El emperador soltó una carcajada, demostrando una vez más su gran aprecio por el muchacho. Quizás debido a que el primer encuentro había transcurrido tan bien, parecía encantado con todo lo que Lucian tenía que decir.
Finalmente, al acercarse al río Horsen y al empezar a escasear la vista desde los alrededores, el Emperador bajó la voz hasta un susurro.
“Tengo una pregunta que hacer… ¿Le interesaría convertirse en el jefe de una casa?”
“Majestad, debo disculparme, pero un asunto interno de mi familia es…”
Lucian hizo una pausa con expresión de preocupación. Independientemente de su condición de emperador, inmiscuirse en la sucesión de la Casa Valdek era una grave transgresión de los límites.
El emperador hizo un gesto rápido con las manos, indicando que ese no era su punto.

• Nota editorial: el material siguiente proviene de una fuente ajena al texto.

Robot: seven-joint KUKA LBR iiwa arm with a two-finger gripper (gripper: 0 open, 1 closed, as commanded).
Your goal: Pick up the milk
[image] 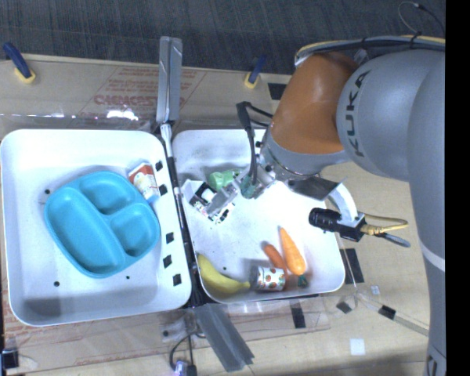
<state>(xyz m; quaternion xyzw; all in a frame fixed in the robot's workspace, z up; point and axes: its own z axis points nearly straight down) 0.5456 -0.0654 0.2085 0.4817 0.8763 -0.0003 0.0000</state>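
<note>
milk [145, 180]: I see what looks like a small carton in the left bin [23, 210], at 1 o'clock of the blue tray [102, 222] | gripper [213, 202]: in the right bin [329, 276], well apart from it; I cannot tell its grip | banana [219, 276], carrots [286, 253], can [270, 278] at 5 o'clock

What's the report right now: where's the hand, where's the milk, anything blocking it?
Hand low in right bin. Milk in left bin, beside blue tray. Divider between them.

The grey arm [392, 108] reaches in from the right, hand [216, 200] lowered.
</note>
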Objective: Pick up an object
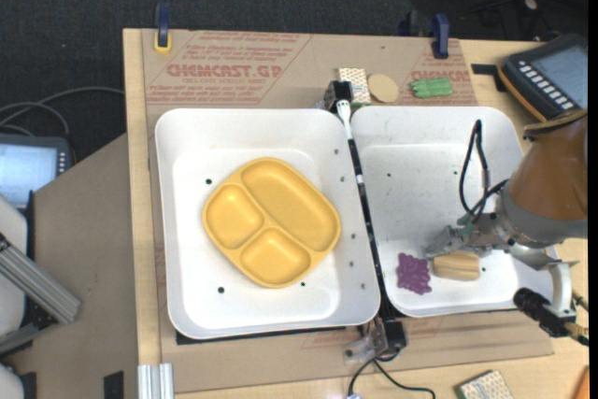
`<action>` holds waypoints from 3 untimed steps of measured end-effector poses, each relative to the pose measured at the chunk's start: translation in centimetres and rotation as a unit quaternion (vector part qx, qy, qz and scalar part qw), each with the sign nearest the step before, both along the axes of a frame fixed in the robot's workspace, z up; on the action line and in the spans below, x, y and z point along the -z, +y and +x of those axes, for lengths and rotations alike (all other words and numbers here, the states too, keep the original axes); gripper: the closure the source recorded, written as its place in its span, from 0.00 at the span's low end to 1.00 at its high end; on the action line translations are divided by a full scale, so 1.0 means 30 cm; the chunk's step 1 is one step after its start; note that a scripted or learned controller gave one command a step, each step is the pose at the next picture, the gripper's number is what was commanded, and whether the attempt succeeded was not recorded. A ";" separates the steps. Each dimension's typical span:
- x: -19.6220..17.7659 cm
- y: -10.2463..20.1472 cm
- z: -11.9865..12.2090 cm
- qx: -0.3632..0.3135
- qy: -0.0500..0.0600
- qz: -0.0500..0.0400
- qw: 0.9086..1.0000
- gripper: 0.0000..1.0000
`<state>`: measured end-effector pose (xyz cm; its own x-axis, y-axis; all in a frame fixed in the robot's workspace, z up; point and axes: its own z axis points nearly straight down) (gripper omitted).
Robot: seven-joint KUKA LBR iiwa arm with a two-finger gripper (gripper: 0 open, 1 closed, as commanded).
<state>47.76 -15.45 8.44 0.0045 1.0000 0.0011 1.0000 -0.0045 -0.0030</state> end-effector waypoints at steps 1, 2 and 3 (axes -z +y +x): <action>-0.036 0.008 0.007 -0.001 -0.003 -0.001 1.000 1.00; -0.147 0.167 0.027 -0.005 -0.004 -0.001 1.000 1.00; -0.396 0.350 0.010 -0.006 -0.005 0.000 1.000 1.00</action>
<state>48.07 -4.95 20.31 -0.0074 1.0000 0.0015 0.9999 0.0073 0.0075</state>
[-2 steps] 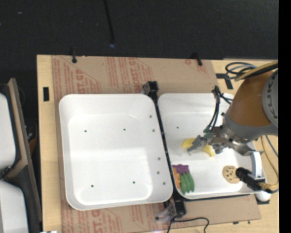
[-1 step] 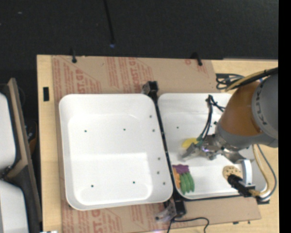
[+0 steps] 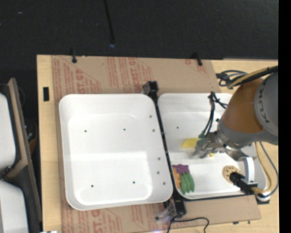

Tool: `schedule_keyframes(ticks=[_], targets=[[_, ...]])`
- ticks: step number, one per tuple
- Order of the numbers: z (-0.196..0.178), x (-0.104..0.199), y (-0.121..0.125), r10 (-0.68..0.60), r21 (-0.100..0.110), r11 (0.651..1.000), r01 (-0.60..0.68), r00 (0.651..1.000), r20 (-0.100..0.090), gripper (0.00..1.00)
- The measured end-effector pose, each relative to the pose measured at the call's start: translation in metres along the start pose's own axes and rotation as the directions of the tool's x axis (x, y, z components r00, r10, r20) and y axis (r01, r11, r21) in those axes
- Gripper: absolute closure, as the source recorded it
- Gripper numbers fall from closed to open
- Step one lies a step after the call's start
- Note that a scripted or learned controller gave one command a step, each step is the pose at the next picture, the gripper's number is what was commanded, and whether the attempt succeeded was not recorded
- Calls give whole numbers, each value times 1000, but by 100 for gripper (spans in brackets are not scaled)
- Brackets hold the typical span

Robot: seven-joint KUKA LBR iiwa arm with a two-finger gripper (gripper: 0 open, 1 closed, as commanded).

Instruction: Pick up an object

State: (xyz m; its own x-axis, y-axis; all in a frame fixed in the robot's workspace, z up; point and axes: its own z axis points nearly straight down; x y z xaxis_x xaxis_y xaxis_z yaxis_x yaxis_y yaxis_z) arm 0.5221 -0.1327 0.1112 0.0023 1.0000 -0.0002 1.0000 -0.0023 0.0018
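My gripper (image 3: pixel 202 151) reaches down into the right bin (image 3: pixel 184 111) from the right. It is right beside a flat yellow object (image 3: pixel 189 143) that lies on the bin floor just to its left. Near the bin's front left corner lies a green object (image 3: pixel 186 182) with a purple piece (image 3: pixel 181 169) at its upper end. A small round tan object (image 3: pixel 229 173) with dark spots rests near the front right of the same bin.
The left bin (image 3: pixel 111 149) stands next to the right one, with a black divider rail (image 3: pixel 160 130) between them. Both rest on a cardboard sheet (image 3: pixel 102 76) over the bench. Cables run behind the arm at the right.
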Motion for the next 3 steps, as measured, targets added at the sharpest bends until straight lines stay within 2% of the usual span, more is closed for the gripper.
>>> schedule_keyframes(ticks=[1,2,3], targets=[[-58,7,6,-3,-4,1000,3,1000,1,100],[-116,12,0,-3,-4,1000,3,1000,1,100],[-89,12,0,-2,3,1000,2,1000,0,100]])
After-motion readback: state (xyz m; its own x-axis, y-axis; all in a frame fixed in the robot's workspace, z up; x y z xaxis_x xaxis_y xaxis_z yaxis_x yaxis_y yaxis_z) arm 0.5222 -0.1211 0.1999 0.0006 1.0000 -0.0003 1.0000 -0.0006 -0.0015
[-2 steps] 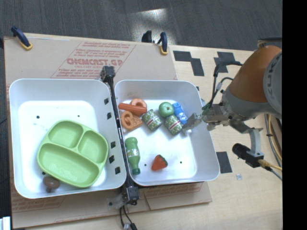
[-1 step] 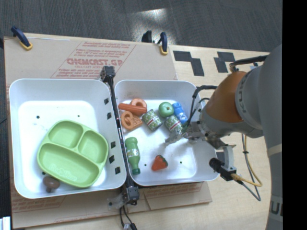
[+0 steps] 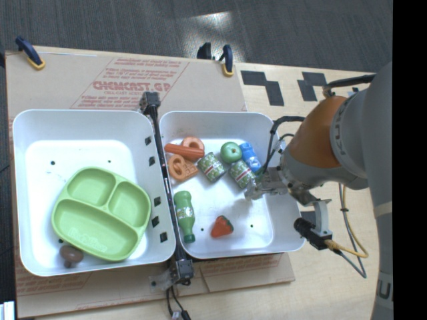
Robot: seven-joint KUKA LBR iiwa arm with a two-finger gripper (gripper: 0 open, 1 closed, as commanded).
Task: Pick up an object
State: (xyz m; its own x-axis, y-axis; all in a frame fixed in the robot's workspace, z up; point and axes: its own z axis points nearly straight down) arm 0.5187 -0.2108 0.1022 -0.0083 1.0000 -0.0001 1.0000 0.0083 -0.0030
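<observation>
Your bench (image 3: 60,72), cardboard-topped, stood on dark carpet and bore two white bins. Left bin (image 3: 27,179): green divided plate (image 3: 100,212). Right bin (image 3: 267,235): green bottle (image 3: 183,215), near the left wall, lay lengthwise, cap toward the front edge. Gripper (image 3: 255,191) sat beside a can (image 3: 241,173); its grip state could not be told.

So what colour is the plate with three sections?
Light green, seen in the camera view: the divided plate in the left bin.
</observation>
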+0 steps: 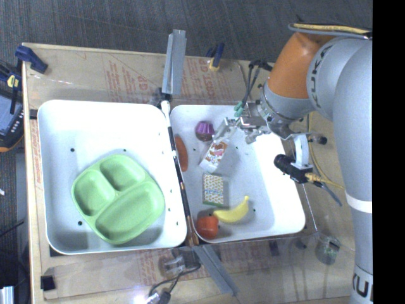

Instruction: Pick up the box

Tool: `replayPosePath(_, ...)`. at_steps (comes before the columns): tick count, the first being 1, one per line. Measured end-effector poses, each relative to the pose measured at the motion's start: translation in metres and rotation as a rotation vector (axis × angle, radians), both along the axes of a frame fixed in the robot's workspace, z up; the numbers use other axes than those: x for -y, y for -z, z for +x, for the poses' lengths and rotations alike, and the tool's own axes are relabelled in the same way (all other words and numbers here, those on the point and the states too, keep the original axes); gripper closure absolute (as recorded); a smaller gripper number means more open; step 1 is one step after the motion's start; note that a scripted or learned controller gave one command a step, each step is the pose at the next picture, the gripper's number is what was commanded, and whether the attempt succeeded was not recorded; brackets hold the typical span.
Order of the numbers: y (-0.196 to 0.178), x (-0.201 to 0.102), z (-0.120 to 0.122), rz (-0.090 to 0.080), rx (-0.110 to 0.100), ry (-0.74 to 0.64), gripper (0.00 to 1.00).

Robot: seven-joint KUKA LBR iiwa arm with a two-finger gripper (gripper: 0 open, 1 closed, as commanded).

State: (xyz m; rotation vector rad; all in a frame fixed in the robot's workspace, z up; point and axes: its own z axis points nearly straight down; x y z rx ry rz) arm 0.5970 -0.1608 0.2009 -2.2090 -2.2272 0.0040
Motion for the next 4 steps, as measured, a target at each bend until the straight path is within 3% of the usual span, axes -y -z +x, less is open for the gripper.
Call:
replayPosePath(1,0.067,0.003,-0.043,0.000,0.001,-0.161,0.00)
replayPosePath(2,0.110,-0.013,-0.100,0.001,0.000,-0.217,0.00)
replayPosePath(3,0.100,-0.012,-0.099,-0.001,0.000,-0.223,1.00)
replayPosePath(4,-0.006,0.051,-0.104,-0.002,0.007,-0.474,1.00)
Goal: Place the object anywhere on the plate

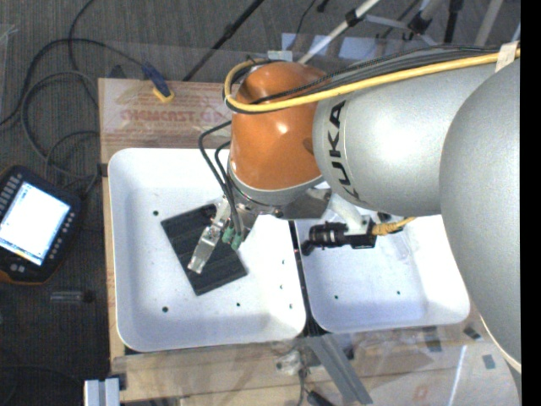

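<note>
The grey arm [406,142] reached in from the right, its orange band [275,125] sitting over the far inner part of the left bin [135,311]. Below the band the gripper [203,256] hung down toward the middle of that bin, directly above a dark, flat, rectangular plate [190,227]. The plate lay tilted, its long sides running from the bin's far left toward its near right, roughly central on the bin floor and clear of all four walls.

One pale metallic finger [203,250] showed against the plate's dark surface, with a small green piece [232,237] just beside it, close under the wrist. That green piece may have been the object to be placed, but it was too small and too crowded by the wrist to tell whether it was held, or even part of the gripper itself. How the jaws stood could not be made out.

The right bin [380,311] stood touching the left one along their shared inner edge; the arm covered its far side. A handheld screen [34,222] lay on the floor beyond the left bin's outer edge.
</note>
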### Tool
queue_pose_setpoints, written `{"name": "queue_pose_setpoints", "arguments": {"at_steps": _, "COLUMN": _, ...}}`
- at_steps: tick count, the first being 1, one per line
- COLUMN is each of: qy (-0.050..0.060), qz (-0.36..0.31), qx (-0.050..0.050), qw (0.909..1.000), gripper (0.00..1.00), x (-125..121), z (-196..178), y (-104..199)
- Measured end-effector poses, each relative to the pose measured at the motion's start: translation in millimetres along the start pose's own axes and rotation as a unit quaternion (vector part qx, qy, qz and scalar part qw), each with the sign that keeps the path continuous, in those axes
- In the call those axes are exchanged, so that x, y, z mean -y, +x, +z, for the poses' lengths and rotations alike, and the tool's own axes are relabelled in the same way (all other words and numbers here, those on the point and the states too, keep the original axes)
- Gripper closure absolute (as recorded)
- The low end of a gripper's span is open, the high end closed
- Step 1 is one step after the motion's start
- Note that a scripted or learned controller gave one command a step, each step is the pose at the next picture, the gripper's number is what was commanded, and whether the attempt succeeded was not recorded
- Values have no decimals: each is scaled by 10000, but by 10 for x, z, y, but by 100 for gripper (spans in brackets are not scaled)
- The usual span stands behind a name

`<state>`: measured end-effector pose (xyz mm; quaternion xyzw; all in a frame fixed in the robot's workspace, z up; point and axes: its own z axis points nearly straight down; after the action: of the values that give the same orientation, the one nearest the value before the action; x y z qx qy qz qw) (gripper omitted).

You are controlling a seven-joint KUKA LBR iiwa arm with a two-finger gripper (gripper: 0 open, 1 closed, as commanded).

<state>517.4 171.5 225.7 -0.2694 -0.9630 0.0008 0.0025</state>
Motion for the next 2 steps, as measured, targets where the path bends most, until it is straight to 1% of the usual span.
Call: {"name": "queue_pose_setpoints", "arguments": {"at_steps": 2, "qy": 0, "qz": 0, "qx": 0, "qw": 10000, "gripper": 0, "x": 0, "z": 0, "y": 0}}
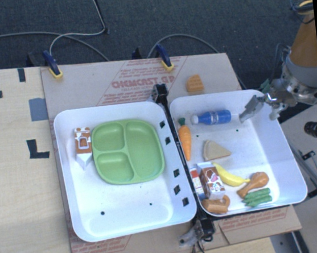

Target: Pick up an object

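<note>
Gripper (257,105): at the right bin's (276,154) upper-right edge, fingers spread, grasping nothing. Nearest candidate: blue bottle (213,117), lying just left of it. Carrot (186,142), wedge (215,150), banana (231,175) rest below. Progress: nothing lifted; approach, closing and lift remain.

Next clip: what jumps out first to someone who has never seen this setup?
The big green divided plate in the left bin draws the eye first, with a small carton beside it. Next comes the cluster of toy food in the right bin: a blue bottle, carrot and banana. The gripper hovers at that bin's far right corner.
</note>
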`<action>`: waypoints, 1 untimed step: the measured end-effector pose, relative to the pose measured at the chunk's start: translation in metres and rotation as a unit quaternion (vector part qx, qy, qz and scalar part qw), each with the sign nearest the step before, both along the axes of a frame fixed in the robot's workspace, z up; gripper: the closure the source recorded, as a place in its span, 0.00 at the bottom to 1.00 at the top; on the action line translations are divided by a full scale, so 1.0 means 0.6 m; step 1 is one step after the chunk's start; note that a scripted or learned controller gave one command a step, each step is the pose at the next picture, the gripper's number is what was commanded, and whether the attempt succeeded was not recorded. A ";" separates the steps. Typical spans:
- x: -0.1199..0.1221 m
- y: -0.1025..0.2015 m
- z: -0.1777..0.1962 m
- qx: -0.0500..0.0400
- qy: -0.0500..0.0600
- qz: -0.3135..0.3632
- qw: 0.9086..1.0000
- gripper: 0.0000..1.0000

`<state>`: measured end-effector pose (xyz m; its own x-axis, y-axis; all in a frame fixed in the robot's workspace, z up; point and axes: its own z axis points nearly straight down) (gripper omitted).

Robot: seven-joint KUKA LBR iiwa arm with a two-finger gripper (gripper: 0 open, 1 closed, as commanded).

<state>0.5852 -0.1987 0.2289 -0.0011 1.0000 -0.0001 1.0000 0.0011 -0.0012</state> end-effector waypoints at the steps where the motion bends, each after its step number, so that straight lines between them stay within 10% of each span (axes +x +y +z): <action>1: 0.063 0.131 -0.223 -0.001 0.000 0.000 1.000 0.00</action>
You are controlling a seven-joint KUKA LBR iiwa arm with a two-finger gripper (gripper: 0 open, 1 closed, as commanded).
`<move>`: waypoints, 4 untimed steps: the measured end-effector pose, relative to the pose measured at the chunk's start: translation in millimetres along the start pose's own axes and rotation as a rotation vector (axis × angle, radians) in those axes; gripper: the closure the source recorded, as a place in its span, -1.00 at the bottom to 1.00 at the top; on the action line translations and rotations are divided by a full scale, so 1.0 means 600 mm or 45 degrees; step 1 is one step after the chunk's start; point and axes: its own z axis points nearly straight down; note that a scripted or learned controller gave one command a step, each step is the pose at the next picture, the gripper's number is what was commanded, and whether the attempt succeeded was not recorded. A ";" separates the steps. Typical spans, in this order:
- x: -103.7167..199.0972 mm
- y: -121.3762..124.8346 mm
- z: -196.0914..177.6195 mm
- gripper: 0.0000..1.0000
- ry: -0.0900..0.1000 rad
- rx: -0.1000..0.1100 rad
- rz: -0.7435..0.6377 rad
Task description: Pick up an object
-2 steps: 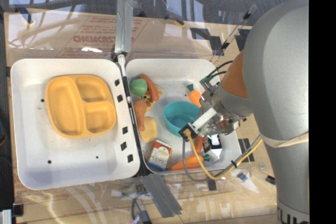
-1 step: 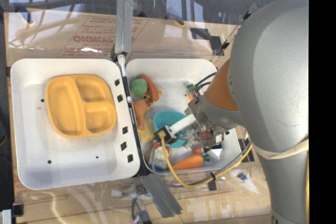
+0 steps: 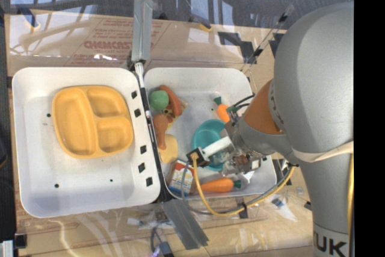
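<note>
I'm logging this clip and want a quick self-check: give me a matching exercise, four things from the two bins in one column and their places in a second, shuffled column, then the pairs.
Things:
1. yellow divided plastic tray
2. round green ball
3. teal plastic bowl
4. orange toy carrot

Places:
A. near the front edge of the right bin
B. middle of the right bin, beside the gripper
C. in the left bin
D. back left part of the right bin, next to the divider

Pairs: 1-C, 2-D, 3-B, 4-A
</note>
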 end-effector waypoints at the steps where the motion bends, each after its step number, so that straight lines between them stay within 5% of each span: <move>1: 0.021 -0.116 -0.156 1.00 -0.013 0.001 -0.007; 2: 0.026 -0.139 -0.272 1.00 -0.016 -0.003 -0.108; 3: 0.025 -0.161 -0.167 1.00 -0.030 0.002 -0.026; 4: -0.003 -0.038 -0.098 1.00 -0.029 0.001 0.009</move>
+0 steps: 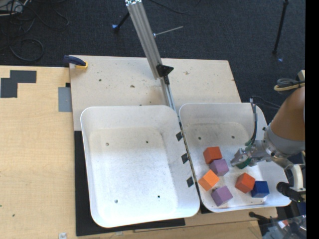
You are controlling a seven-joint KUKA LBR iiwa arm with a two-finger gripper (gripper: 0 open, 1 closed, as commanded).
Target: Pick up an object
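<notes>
1. Leftward first: the left bin (99, 128) has nothing for me, so a drift that way would cost me the whole try.

2. Moving across, the right bin (219, 114) holds every candidate, crowded into its near half. The orange cube (209, 179) lies furthest left, near the divider. Above it sits the red-orange cube (212, 154), touching or nearly touching the upper purple cube (220, 167). The lower purple cube (221, 195) lies just below and right of the orange one.

3. Crowding is the hazard here. If I come down between neighbours, I judge that I could nudge one aside, or land on an edge and tip a cube instead of gripping it.

4. My gripper (242, 158) hovers low over the bin, just right of the upper purple cube and above the red cube (244, 182). I cannot tell how it is set, and I see no cube held in it.

5. Furthest right, the blue cube (259, 188) touches the red cube and lies near the bin's wall. Reaching for it risks striking that wall, and its red neighbour could block me on the other side.

6. Any slanted approach from my side could also sweep cubes toward the divider rather than lift one.
</notes>
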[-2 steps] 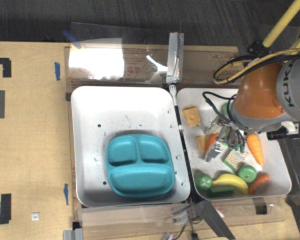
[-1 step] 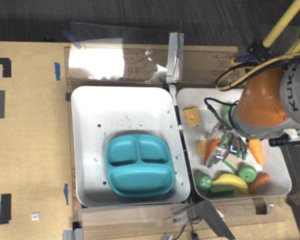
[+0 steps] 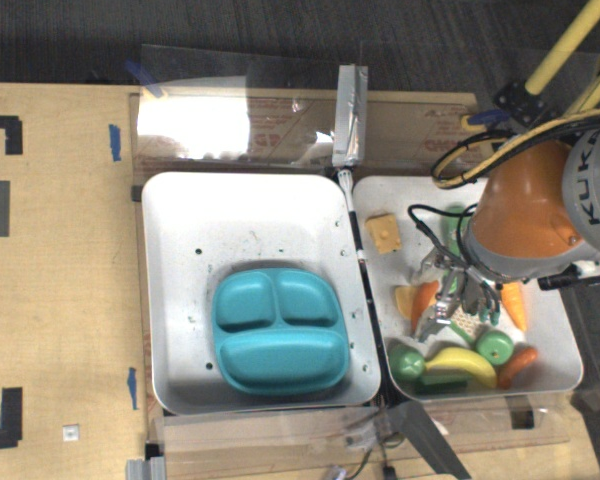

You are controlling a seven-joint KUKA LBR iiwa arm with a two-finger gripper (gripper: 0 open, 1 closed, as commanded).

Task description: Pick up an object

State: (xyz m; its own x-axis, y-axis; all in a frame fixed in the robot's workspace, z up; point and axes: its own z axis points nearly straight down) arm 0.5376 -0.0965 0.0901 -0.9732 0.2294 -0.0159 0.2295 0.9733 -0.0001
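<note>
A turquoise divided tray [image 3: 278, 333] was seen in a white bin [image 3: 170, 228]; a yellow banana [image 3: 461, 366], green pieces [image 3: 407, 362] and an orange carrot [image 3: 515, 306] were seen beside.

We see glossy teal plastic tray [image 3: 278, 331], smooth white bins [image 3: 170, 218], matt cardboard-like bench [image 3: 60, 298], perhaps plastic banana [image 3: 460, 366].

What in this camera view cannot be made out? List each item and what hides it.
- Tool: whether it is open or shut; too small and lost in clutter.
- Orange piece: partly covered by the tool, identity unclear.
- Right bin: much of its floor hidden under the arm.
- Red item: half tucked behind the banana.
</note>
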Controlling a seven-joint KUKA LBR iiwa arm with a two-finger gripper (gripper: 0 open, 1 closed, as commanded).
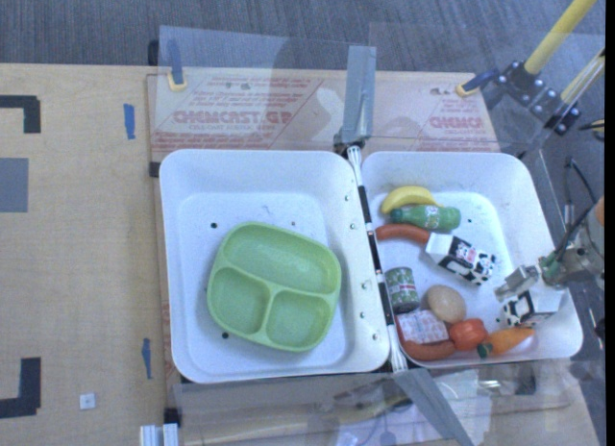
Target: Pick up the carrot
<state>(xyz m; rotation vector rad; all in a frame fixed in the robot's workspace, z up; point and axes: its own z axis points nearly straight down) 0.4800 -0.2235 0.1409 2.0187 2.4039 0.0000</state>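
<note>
The carrot (510,340), orange with a green stub at its left end, lies along the front wall of the right bin (538,185), near its front right corner. My gripper (520,298) hangs just above and behind it, reaching in from the right. Its two fingers stand apart with bare bin floor between them, so it is open and holds nothing. The nearer finger (525,314) sits very close to the carrot's upper side.
A red tomato (468,333) touches the carrot's left end, with a sausage (428,349), a wrapped packet (420,325), a potato (445,303) and a can (401,289) beside it. A milk carton (462,258), green bottle (427,216) and banana (407,197) lie behind. The left bin (192,180) holds a green divided plate (274,286).
</note>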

“Mis disculpas. Me expresé mal. No deseo interferir en la herencia de la Casa Gran Ducal. Cuando hablé de ser un ‘Jefe’, me refería a otro tipo de nombramiento.”
“¿Una capacidad diferente?”
¿Quizás le interesa el rango de margrave en lugar del de gran duque? Creo que sería una excelente idea que un hombre de su calibre estableciera un legado como creador de una nueva casa real.
“…!”
Los ojos de Lucian se abrieron de par en par ante la repentina e increíble oferta.